La famiglia è il primo stadio di quel passaggio dalla natura alla civiltà; non cancella quel che è in natura, ma gli dà un senso, una norma, un riconoscimento, un'eredità e una prospettiva. (...)

(...) La tradizione trasmette non rimpiange. Esprime continuità, non cordoglio.

Le caste in Italia sono tre e non una soltanto: a quella politica, si aggiunge quella tecno-economica e quella intellettuale, allevata dall'italomarxismo e consacrata dal 68. Un sistema di caste a circuito chiuso, a cui si accede per cooptazione, affiliazione e accettazione del canone.

Né single né sposati, in medio stat virtus. In anulare stat virus.

I veri tradizionalisti amano gli alberi, a cominciare dall'albero genealogico.

Troppe morti per velocità, abusi, sesso, droga, alcol.

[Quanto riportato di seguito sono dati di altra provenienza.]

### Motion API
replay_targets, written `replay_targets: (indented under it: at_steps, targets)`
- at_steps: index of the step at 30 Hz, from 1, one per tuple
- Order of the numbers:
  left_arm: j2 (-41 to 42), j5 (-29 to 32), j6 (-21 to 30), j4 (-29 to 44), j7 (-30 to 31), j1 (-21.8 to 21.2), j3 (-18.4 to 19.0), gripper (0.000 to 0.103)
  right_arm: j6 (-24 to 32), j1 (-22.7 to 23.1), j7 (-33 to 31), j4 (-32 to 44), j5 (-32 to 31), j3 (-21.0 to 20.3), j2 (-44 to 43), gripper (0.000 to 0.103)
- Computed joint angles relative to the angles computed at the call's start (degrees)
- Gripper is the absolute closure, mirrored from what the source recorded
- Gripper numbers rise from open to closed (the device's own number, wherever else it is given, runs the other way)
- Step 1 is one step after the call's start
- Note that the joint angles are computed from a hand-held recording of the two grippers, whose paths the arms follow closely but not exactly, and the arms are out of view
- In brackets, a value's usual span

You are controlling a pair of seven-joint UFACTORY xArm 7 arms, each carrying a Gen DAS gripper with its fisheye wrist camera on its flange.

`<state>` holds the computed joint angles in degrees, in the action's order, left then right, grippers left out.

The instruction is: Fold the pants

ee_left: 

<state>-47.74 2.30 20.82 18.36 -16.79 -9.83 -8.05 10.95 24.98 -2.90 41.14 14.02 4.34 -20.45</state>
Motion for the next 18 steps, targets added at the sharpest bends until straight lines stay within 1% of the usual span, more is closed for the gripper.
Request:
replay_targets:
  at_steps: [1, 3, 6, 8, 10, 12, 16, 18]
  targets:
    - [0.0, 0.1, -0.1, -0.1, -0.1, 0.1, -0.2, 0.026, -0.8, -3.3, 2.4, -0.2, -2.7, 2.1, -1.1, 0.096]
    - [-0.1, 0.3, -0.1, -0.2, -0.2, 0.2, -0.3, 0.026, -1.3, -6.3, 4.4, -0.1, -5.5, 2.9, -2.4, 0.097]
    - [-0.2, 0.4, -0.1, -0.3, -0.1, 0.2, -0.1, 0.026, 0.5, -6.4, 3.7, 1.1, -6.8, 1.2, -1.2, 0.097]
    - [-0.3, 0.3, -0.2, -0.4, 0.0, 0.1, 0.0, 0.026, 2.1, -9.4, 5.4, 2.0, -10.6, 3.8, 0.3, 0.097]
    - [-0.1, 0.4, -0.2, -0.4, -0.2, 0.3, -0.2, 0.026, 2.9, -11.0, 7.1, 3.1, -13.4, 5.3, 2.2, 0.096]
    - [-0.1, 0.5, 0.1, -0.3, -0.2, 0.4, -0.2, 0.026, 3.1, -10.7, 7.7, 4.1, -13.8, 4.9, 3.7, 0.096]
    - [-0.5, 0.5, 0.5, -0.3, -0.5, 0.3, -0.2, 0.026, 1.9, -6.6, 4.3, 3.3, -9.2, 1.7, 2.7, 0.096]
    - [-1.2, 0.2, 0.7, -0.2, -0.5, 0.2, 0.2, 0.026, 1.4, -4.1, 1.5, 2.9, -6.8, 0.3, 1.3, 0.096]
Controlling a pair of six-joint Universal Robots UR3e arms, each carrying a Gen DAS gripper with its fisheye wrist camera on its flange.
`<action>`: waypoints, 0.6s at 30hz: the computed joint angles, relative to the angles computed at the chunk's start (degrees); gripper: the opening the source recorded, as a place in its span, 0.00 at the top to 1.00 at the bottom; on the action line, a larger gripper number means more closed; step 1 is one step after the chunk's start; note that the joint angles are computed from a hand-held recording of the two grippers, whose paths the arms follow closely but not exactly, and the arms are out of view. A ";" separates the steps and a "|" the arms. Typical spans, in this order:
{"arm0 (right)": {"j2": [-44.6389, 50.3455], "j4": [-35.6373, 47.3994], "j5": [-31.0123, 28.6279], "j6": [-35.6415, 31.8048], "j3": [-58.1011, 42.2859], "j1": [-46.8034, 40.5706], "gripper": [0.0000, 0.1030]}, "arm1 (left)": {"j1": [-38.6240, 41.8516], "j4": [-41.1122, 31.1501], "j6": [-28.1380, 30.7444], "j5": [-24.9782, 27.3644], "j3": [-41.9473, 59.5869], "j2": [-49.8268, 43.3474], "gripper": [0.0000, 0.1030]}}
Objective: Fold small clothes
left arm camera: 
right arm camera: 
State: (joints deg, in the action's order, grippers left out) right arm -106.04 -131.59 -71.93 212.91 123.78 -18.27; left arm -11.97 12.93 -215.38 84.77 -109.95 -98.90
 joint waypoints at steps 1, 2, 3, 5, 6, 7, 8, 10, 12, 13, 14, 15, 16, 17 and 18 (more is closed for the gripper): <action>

La vita piace da morire.

La tv ha due facce: fa compagnia a chi è solo, isola chi è in compagnia.

(...) Nobile, contrazione aristocratica di non abile.

Gli ambientalisti crescono con l'inquinamento. Una città sana ha i polmoni verdi intorno e la materia grigia in testa. Qui si è invertito l'ordine cromatico.

La scuola si fonda sulla tradizione. Non c'è scuola se non c'è nulla da trasmettere, da tramandare. La scuola è connessione a una rete verticale di saperi ed esperienze tra generazioni. La sua chiave d'accesso è tra.

L'ipocrisia non è il contrario della verità, ma il suo galateo. L'ipocrisia non è come la menzogna: è il velo dorato sul vivere civile, funge da imene della verità, perchè la tutela, impedisce di violarla o abolirla. La verità attiene all'essenza della vita, l'ipocrisia riguarda le relazioni civili. La cultura discesa dal 68 pensò al contrario: dichiarò guerra all'ipocrisia ma dichiarò morta la verità. Squarciare il velo per non trovare nulla.